DATA TO PROCESS:
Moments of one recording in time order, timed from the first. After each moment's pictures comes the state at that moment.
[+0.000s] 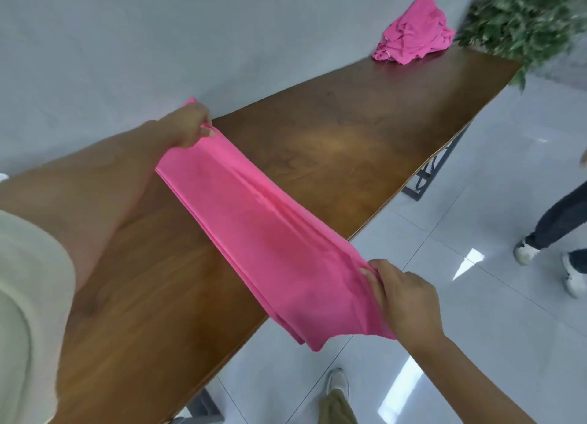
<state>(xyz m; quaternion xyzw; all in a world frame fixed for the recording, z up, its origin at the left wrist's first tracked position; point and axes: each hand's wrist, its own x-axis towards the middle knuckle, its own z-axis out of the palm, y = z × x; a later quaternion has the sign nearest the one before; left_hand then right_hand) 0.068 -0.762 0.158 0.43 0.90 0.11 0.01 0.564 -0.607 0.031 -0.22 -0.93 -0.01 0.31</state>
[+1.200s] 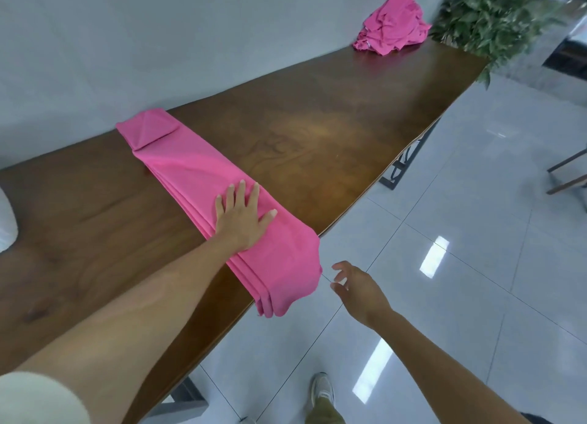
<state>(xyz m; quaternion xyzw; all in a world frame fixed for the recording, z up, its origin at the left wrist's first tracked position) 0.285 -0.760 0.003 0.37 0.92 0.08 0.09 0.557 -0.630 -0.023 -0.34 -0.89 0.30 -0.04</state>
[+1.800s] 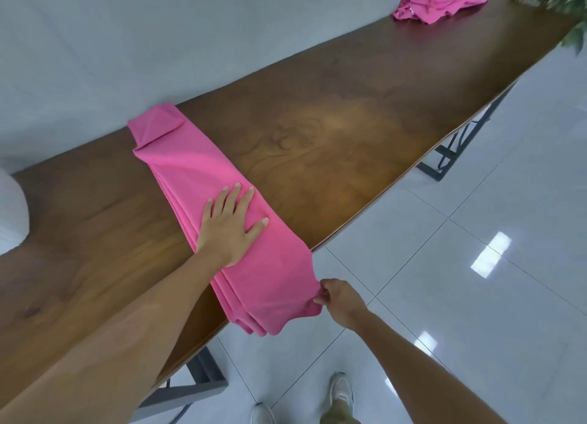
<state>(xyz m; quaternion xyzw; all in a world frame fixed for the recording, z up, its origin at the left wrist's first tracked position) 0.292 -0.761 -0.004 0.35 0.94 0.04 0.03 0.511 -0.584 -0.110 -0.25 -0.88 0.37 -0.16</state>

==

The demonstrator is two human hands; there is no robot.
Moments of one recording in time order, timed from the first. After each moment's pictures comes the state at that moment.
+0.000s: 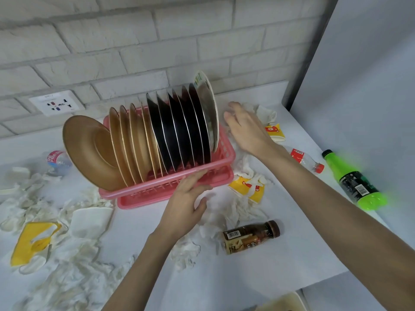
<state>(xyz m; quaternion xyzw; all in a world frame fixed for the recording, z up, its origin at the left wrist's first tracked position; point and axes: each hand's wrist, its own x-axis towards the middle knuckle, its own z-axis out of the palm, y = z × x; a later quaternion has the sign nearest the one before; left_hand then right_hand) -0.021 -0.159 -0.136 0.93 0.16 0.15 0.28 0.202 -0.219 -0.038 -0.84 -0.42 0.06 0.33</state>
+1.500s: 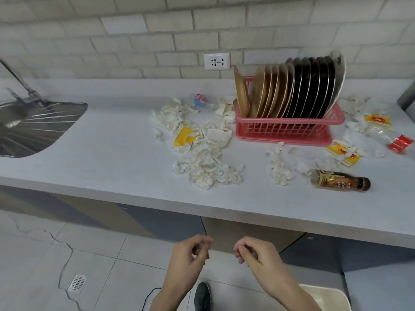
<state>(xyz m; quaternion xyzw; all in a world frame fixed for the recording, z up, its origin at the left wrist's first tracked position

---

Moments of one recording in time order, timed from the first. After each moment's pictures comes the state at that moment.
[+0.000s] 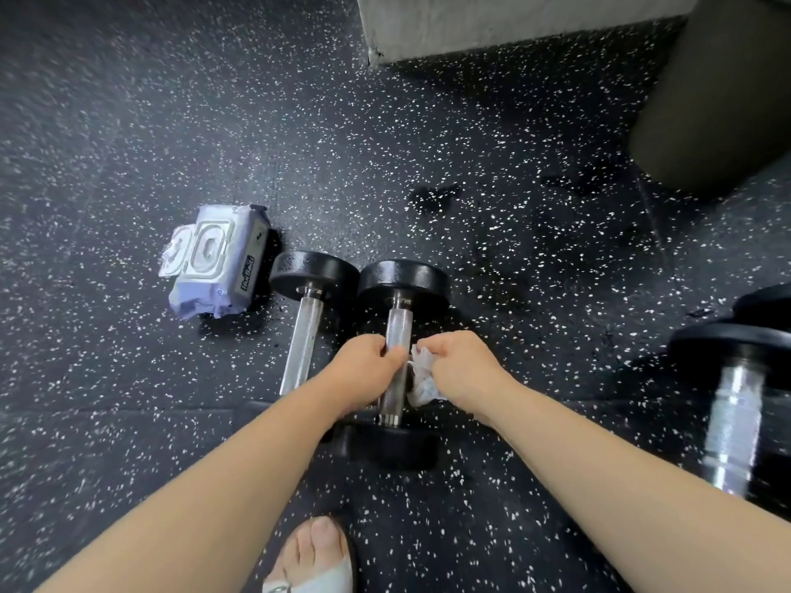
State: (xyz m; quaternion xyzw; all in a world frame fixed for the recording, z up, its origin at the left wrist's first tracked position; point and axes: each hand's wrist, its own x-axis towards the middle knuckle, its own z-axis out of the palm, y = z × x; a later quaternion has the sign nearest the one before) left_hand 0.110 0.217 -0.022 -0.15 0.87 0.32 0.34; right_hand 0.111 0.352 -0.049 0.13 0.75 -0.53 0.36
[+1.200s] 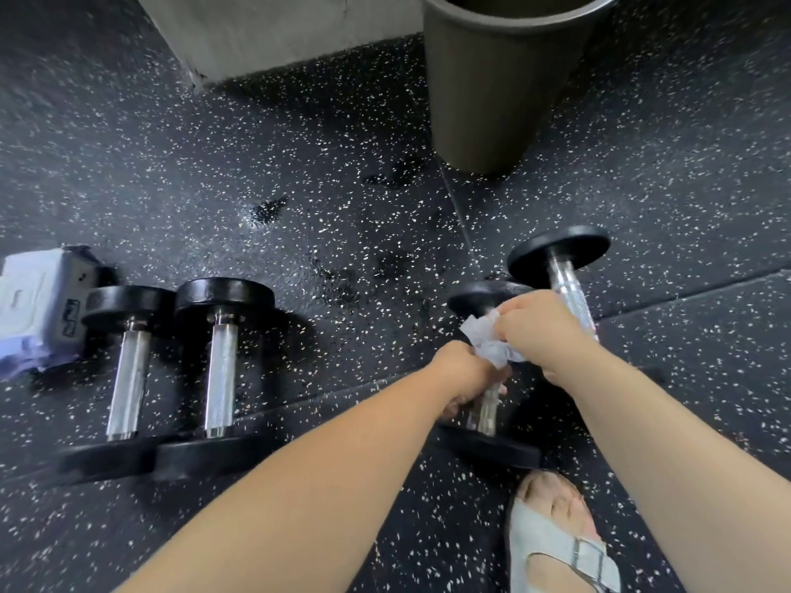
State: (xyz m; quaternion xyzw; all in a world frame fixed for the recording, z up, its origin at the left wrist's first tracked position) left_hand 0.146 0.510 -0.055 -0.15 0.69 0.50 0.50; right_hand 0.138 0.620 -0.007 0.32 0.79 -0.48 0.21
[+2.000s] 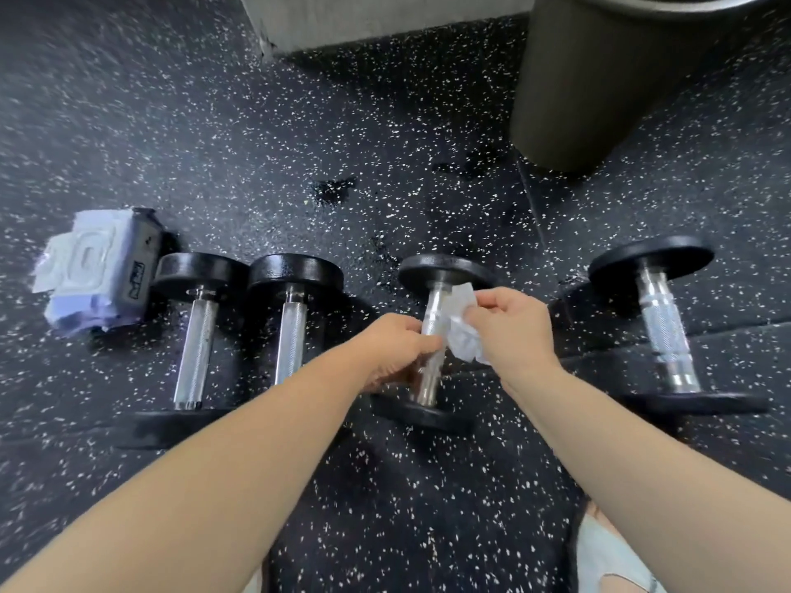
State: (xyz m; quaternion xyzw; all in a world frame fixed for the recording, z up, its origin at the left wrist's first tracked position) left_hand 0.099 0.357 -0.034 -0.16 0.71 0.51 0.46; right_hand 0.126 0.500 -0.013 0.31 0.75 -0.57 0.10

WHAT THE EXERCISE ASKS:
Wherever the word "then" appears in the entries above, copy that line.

THE ANSWER:
<state>(xyz m; quaternion xyzw; all in a world frame fixed for the recording, z up, its origin at the left wrist's first tracked position; point and axes: each hand's wrist, its own x-axis towards the middle knuckle, its own z-axis out of the palm, y = z × x; a later quaternion has the sign nearest the one before; left_hand then right_hand) 0.068 -0.762 0.158 0.43 0.90 0.11 0.01 0.564 -0.607 0.031 -0.22 -0.93 -0.01 0.31</state>
<state>(xyz m; quaternion xyzw; all in a world frame fixed for the recording, z up, its origin at the left wrist's first tracked position; point and axes: each hand's wrist, its own x-axis towards the middle knuckle, its own z-axis out of the palm, y = z × x; a later quaternion has the sign nearest the one before; left_hand then right_hand) -0.021 -0.159 -0.136 0.93 0.16 0.15 0.28 0.202 -0.219 -0.038 -0.84 -0.42 0.06 0.33</state>

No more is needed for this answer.